How did life really begin on Earth?

Today we can easily say that life began with microorganisms. But what must have come before the first microorganisms?

Iron sulfide, abundant in ancient hydrothermal vents , may have played a key role in the creation of life on Earth. New research from the Chinese Academy of Sciences suggests these minerals helped form the basic molecules needed for life.

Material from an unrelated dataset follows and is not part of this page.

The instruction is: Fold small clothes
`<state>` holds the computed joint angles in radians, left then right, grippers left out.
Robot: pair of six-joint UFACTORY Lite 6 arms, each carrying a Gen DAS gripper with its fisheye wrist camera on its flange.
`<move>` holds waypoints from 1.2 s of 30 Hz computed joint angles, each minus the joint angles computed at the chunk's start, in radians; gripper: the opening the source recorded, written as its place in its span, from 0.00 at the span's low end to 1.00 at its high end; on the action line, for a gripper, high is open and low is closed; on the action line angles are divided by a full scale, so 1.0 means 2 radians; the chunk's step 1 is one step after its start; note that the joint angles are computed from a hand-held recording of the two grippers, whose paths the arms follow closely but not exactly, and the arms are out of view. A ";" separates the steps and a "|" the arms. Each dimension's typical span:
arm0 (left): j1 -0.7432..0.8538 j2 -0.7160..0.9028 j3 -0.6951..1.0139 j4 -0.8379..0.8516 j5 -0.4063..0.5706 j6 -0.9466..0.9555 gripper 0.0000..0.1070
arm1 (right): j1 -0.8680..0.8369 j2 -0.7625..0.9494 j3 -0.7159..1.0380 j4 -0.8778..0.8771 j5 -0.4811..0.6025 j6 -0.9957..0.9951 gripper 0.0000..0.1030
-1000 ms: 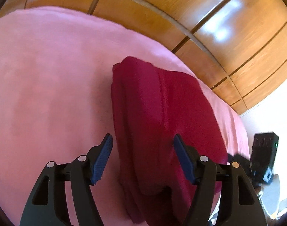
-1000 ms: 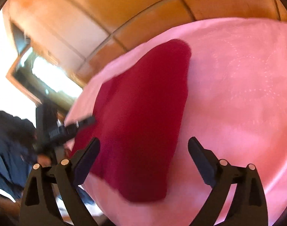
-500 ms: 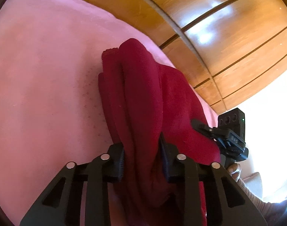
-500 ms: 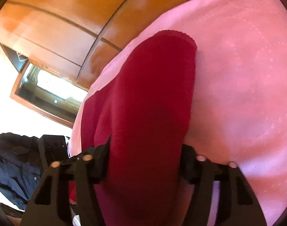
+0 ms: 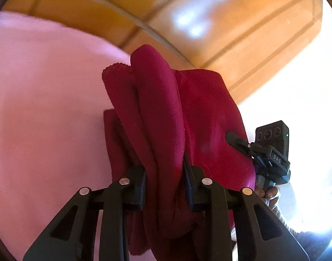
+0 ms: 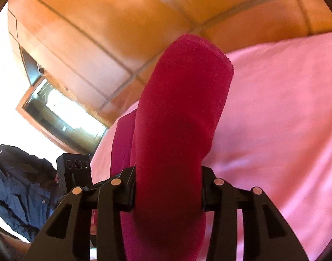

Iron sulfides in prehistoric hot springs may have catalyzed the formation of organic compounds, according to researchers. These sulfides, such as mackinawite , have long interested scientists because of their ability to mimic today's metabolic enzymes.

Iron sulfide may have helped form the basic molecules necessary for life.

Its role as a catalyst is important in carbonogenesis, that is, the conversion of carbon dioxide into organic molecules.

Unlike previous studies that focused on hydrothermal vents on the seafloor, this new study explores terrestrial hot springs as the cradle of life due to their mineral diversity, access to sunlight and water vapor.

In experiments, the team synthesized nanosized iron sulfide, including pure forms mixed with elements such as manganese, nickel, titanium and cobalt.

They exposed these samples to hydrogen and carbon dioxide under conditions simulating hot springs at temperatures of about 80 to 120 degrees Celsius.

The results were remarkable. Manganese-doped iron sulfide emerged as the most efficient catalyst of the bunch, producing methanol without the use of enzymes. Interestingly, sunlight also appears to have played a major role , especially in the creation of life millions of years ago.

The researchers said visible ultraviolet light enhanced the chemical reactions, suggesting that early sunlit hot springs on Earth may have amplified the process.

Steam further promotes catalytic activity. These factors support the view that a steam-rich environment is an ideal environment for the synthesis of prebiotics - compounds that support the growth of beneficial bacteria in the body of microorganisms.

The study found that these reactions could have taken place via the reverse water-gas shift (RWGS) pathway, in which carbon dioxide is reduced to carbon monoxide, which is then converted to methanol. This could have helped support the formation of life on Earth.

Even more exciting, modern computational techniques show that mixing iron sulfide with manganese improves efficiency and increases the ability to mimic enzyme behavior.

Terrestrial hot springs, with their rich chemical composition and favorable environmental conditions, may have been optimal for the origin of life to arise.